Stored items
■ ■ ■ ■ ■
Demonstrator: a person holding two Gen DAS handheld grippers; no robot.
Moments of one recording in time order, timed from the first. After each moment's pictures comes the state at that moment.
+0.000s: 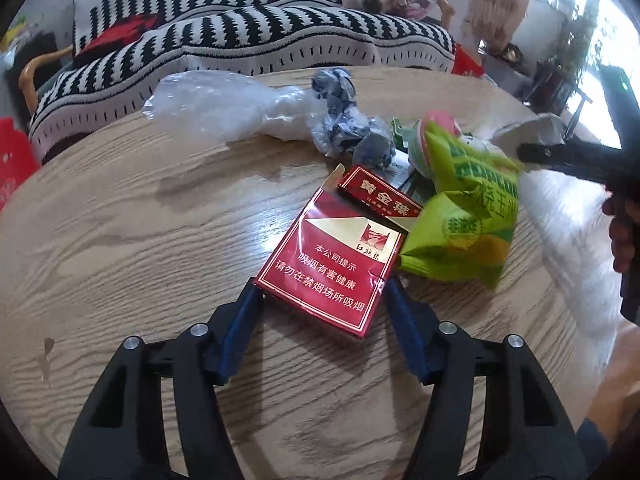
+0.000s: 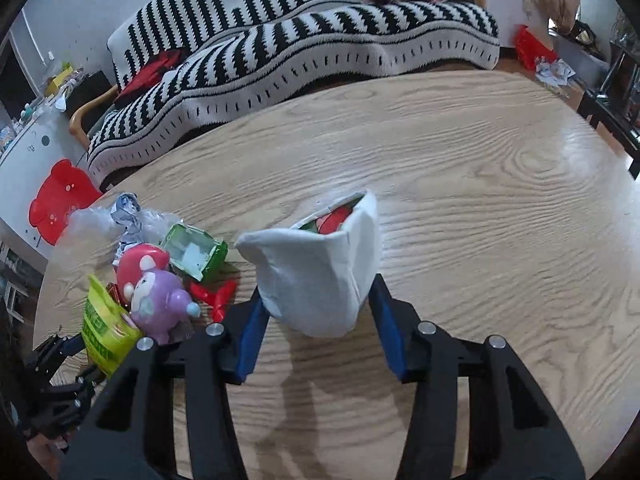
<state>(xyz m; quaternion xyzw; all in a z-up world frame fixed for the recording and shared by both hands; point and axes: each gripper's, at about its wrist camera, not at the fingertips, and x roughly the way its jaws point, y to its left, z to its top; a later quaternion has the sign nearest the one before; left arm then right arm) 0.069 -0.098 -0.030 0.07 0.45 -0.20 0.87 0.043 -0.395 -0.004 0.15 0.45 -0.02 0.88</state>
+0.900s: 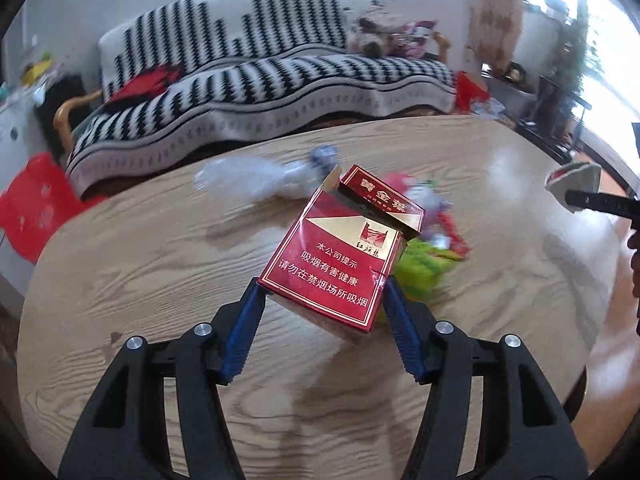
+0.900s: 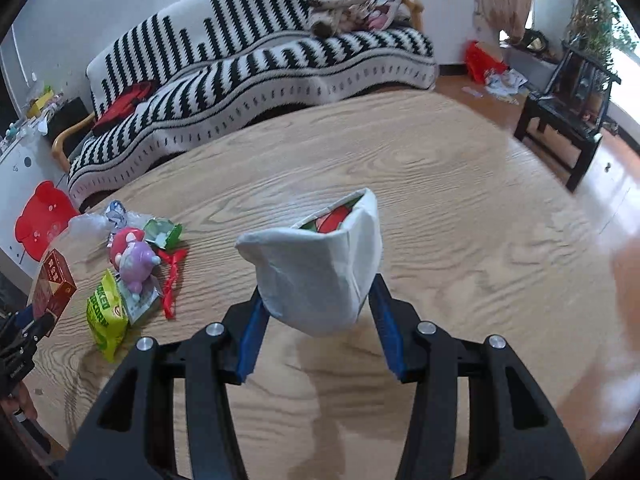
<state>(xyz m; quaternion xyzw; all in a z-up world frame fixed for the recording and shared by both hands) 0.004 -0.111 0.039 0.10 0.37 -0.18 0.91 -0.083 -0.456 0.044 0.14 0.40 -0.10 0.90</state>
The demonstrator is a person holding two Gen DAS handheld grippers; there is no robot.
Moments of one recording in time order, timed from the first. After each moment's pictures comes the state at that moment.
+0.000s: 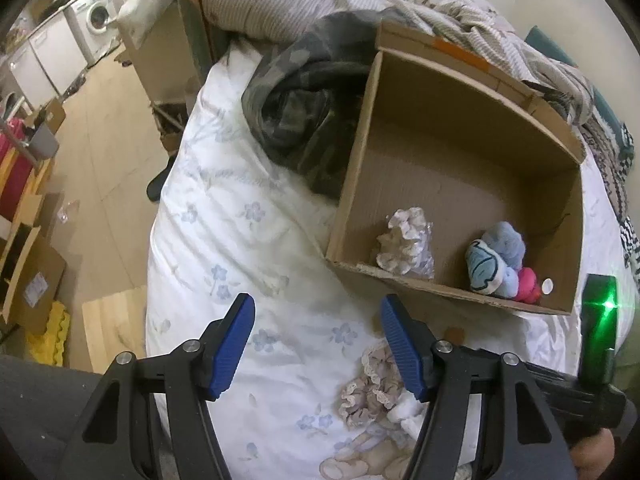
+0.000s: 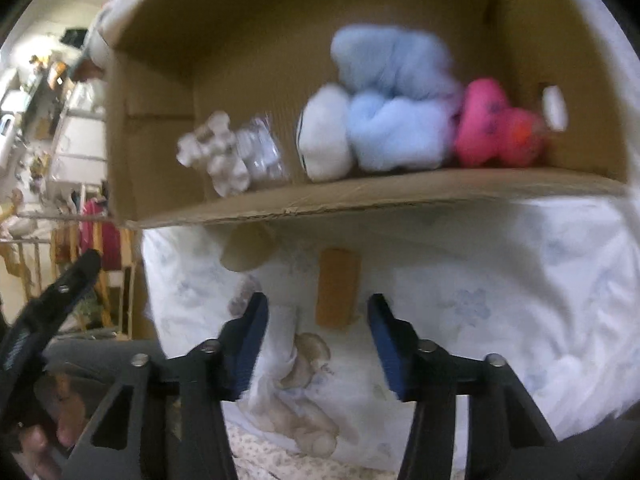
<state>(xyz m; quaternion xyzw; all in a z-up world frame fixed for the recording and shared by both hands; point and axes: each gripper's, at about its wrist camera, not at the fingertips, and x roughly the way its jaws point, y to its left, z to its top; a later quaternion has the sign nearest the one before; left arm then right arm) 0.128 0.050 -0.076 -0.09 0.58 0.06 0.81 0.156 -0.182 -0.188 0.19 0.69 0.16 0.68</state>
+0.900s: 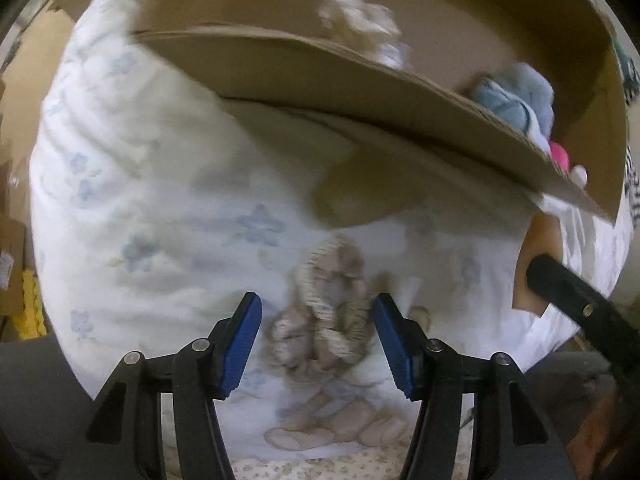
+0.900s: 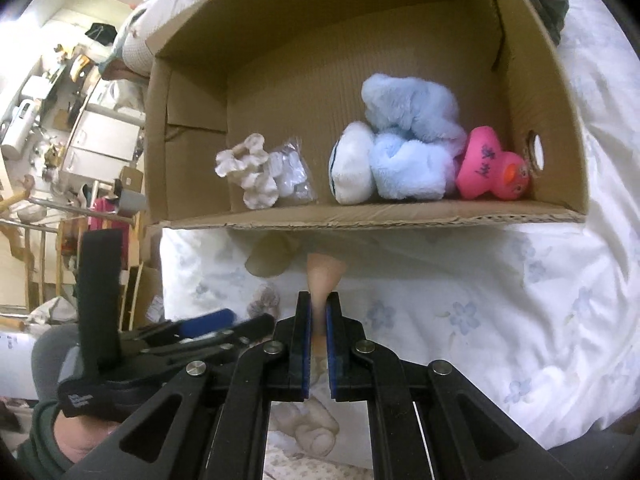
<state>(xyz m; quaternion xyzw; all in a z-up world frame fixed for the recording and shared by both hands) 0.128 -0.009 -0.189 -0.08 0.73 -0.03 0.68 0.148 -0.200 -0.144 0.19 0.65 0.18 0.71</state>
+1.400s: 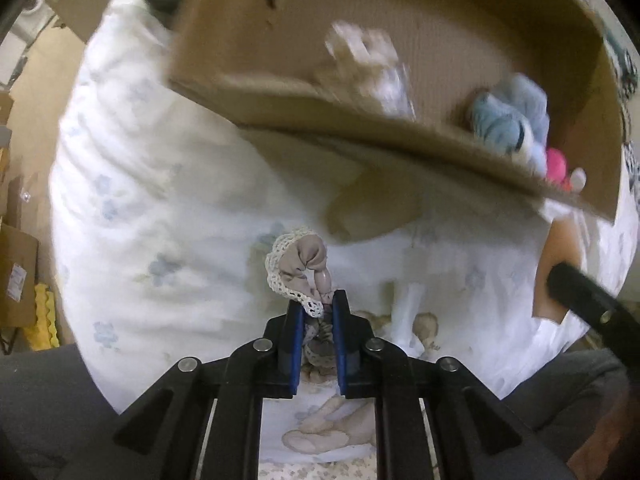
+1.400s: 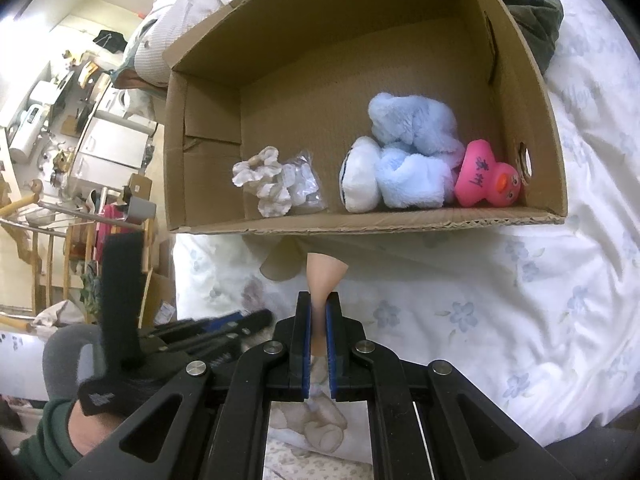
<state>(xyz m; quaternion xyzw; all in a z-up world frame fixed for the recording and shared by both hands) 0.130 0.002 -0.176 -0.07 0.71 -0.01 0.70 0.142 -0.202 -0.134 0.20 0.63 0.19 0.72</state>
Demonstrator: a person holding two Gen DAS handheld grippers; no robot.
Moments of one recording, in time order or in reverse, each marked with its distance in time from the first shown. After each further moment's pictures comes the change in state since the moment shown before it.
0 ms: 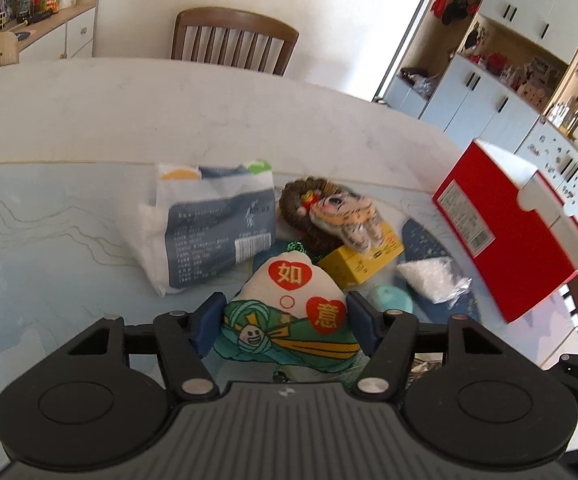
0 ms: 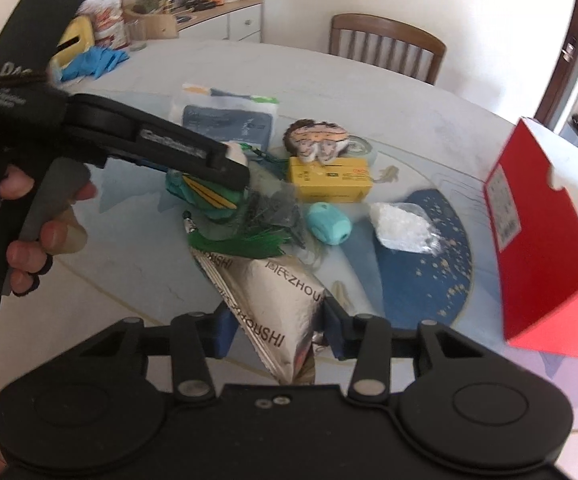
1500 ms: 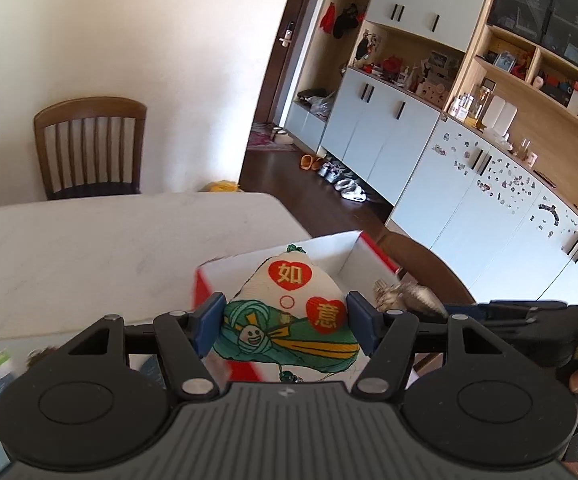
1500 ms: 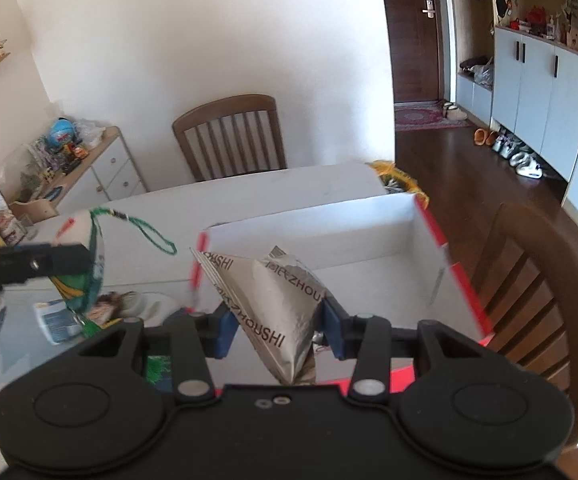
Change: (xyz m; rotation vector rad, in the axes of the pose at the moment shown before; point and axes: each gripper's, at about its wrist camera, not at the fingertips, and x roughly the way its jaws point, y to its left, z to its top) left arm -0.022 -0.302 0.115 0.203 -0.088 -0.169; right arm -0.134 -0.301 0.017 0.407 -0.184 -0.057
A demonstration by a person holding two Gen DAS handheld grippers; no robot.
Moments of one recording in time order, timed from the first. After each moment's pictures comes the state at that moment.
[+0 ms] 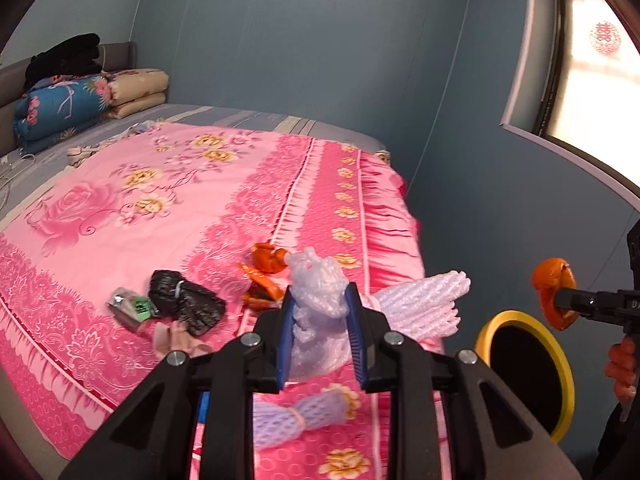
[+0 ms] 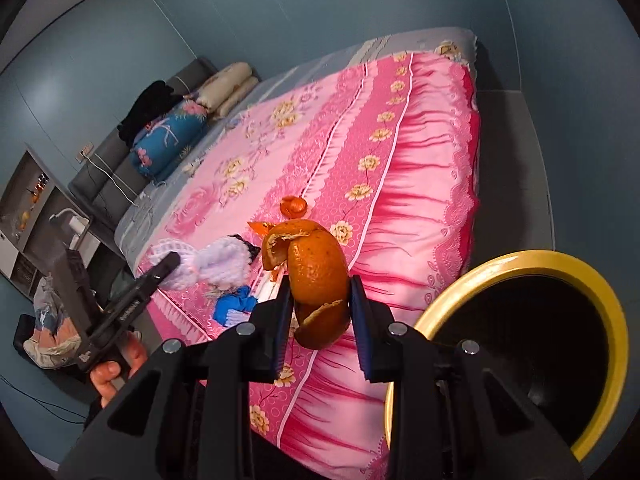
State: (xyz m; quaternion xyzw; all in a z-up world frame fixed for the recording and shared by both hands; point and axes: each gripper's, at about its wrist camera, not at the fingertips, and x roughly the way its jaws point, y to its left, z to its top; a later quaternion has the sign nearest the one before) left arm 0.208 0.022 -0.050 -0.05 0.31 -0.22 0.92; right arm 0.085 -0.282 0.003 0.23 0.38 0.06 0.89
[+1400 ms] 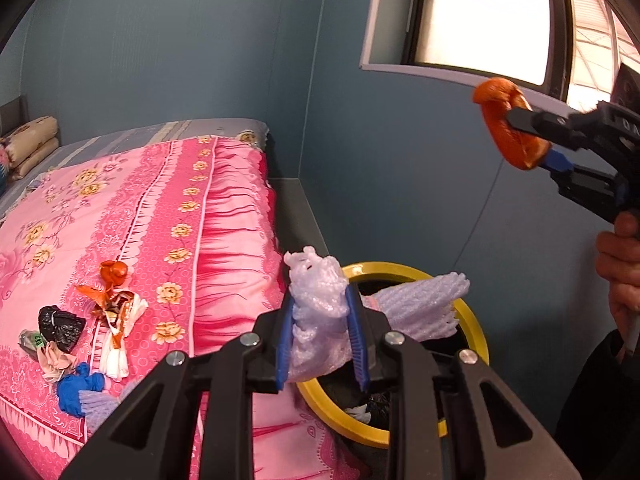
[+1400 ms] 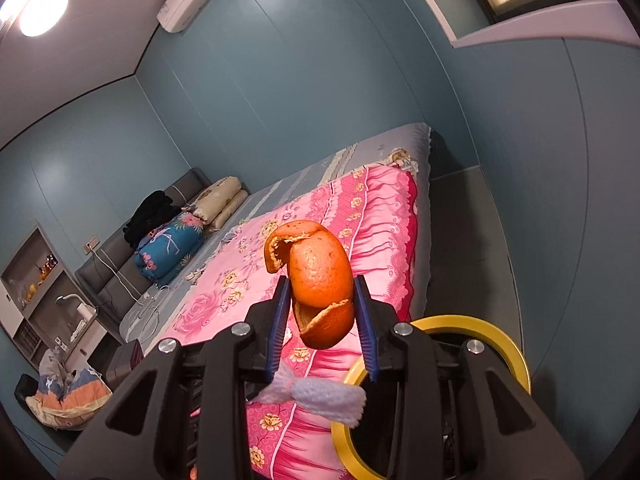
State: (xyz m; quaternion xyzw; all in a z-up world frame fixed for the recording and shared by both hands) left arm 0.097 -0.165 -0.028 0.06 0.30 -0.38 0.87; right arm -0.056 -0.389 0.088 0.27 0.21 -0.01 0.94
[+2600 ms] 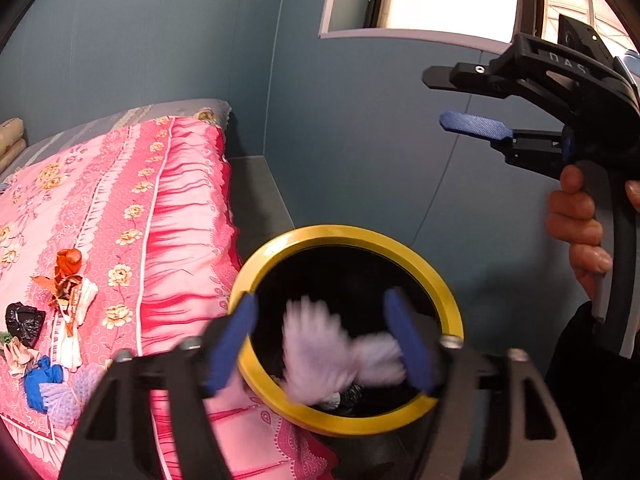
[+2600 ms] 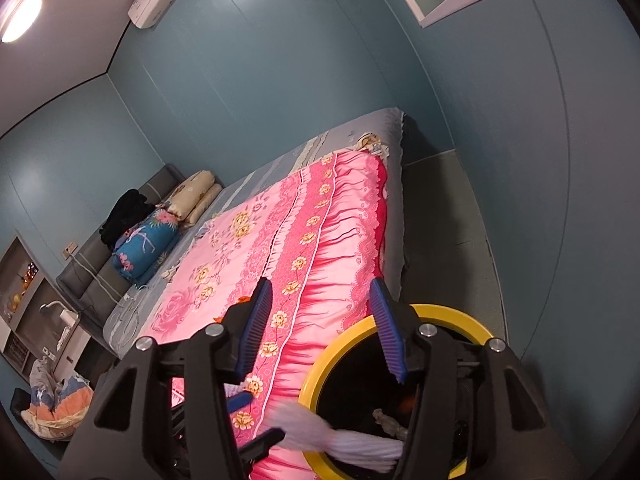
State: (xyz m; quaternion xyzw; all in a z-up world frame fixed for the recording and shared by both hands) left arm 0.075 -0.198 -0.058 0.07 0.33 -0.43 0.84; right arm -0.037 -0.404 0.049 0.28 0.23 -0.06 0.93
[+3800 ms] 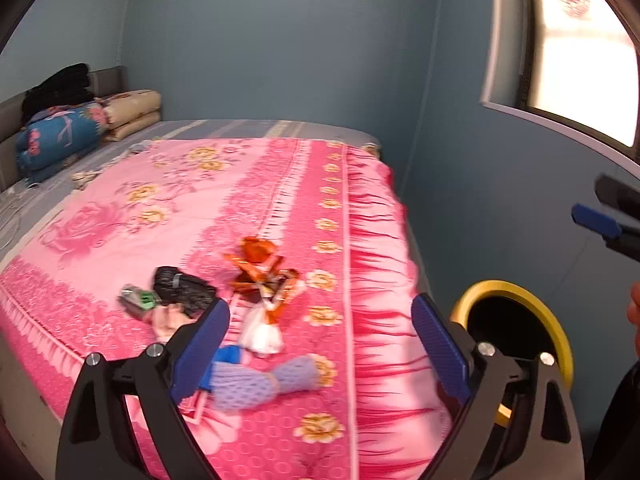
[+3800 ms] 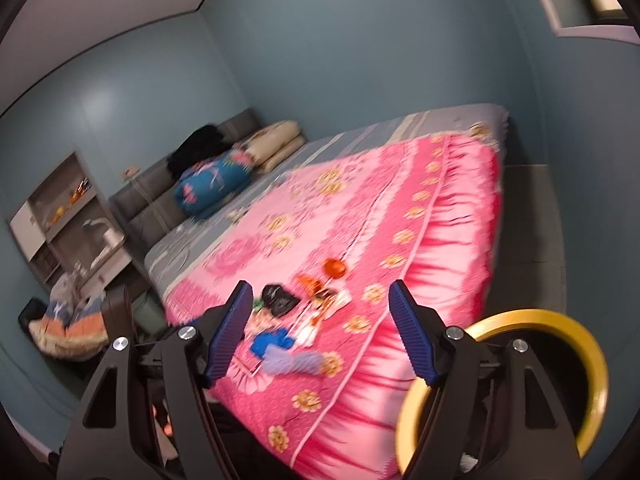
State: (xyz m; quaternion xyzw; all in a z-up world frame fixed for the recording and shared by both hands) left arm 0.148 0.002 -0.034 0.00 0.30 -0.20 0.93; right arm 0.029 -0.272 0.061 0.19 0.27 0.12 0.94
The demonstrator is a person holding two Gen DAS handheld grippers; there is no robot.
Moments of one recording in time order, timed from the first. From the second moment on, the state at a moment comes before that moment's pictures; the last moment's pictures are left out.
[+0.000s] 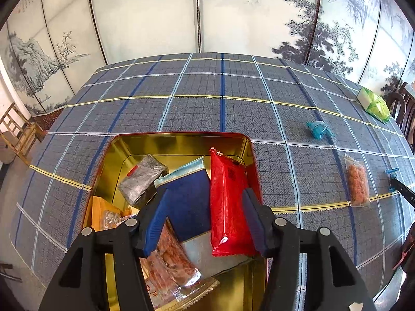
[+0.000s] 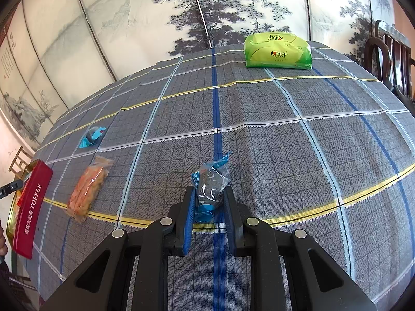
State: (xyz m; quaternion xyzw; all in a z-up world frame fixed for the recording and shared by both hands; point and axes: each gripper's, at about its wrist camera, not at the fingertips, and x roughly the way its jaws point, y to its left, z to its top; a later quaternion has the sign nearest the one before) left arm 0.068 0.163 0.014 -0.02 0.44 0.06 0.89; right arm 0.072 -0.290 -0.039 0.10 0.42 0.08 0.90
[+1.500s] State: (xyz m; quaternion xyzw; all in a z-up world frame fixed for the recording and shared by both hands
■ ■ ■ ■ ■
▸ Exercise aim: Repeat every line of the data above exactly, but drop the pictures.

▸ Task answer:
Demonstrator: a person holding two Gen DAS handheld grippers; no robot.
Moments of one recording in time order, timed from the first. After each moment's pictures comes the state at that moment.
+0.000s: 
+0.000s: 
<state>(xyz m; quaternion xyzw; all in a z-up world frame fixed for the recording and shared by both hands; point and axes: each gripper's, at about its wrist camera, not at the fingertips, and x roughly the way its jaws point, y to its left, z to its top; a later quaternion has the sign nearest the one before; left arm then right arm) 0.069 -0.098 -0.030 0.07 0.45 -0.20 0.87 0.043 -0.395 -0.004 0.15 0.45 -0.02 0.88</state>
+0.900s: 
+0.900s: 
<state>(xyz m; quaternion xyzw; all in a z-up world frame fixed for the recording and shared by both hands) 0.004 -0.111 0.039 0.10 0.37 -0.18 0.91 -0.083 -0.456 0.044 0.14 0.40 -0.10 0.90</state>
The demonstrator is a person holding two Gen DAS handheld grippers; there is no robot.
Moments of one recording in time order, timed from the first. After each moment's pictures comes the state at that moment.
+0.000s: 
+0.000s: 
<state>(xyz m; quaternion xyzw; all in a z-up world frame fixed for the recording and shared by both hands; point and axes: each gripper's, at about its wrist camera, not at the fingertips, and x roughly the way its jaws point, y to its left, z to its top; a later quaternion has the sign nearest the one before; left arm then right arm) 0.128 0.050 -0.076 -0.09 0.58 0.06 0.81 0.156 -0.182 -0.188 0.19 0.69 0.16 0.68</state>
+0.900s: 
+0.900s: 
<state>(xyz m; quaternion xyzw; all in a z-up world frame fixed for the recording and shared by both hands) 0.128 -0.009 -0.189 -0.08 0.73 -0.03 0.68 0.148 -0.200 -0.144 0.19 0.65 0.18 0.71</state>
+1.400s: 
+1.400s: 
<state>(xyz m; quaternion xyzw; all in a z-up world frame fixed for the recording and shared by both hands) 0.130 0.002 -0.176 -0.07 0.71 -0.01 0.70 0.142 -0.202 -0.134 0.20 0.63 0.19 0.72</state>
Demonstrator: a person holding two Gen DAS handheld grippers; no robot.
Moments of one recording, in time order or in reverse, each marked with its distance in time from the first shown. After each further moment's pictures comes the change in state since the moment shown before it.
0 ms: 
0 ms: 
1500 ms: 
1500 ms: 
Change: (xyz m; rotation vector rad, in the axes of the pose at the moment shown before; point and axes: each gripper's, at about its wrist camera, not at the fingertips, and x roughly the way its jaws point, y to its left, z to its top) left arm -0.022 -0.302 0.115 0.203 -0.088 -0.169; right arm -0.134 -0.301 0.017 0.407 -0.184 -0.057
A demonstration by a person holding two Gen DAS handheld grippers; no robot.
Moments of one recording in time order, timed from the first. After each moment's pictures comes the state at that moment.
[+0 ms] 
[+0 ms] 
State: (xyz m; quaternion xyzw; all in a z-up world frame fixed for the recording and shared by both hands; point and axes: each gripper's, at about its wrist camera, not at the fingertips, and x roughly the way its jaws point, y to its left, z to its top; a later quaternion has the sign nearest the one before) left arm 0.208 0.022 -0.050 -0.05 0.31 -0.22 0.92; right arm 0.085 -0.282 0.003 0.23 0.38 0.06 0.89
[+1400 ms] 
[+1400 ms] 
State: (xyz m; quaternion xyzw; all in a z-up world frame fixed for the recording and shared by both hands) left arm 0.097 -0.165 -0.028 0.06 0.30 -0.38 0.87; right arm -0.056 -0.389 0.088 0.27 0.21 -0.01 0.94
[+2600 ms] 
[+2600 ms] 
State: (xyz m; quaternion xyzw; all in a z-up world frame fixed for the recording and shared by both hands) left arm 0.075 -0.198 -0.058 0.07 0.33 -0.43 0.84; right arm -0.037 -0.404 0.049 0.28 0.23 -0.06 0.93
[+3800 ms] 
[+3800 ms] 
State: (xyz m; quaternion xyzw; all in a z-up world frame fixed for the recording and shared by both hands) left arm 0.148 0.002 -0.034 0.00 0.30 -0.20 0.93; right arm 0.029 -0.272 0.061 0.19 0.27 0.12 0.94
The demonstrator is a person holding two Gen DAS handheld grippers; there is no robot.
Moments of one recording in time order, timed from the first. From the second moment on, the state at a moment comes before that moment's pictures; the last moment's pictures are left out.
[+0.000s] 
[+0.000s] 
State: (xyz m; quaternion xyzw; all in a z-up world frame fixed for the recording and shared by both hands; point and axes: each gripper's, at about its wrist camera, not at the fingertips, and x roughly the way its jaws point, y to its left, z to its top; a later quaternion has the sign nearest the one before) left arm 0.068 0.163 0.014 -0.02 0.44 0.06 0.89; right arm 0.072 -0.290 -0.039 0.10 0.42 0.08 0.90
[+1.500s] State: (xyz m; quaternion xyzw; all in a z-up world frame fixed for the recording and shared by both hands

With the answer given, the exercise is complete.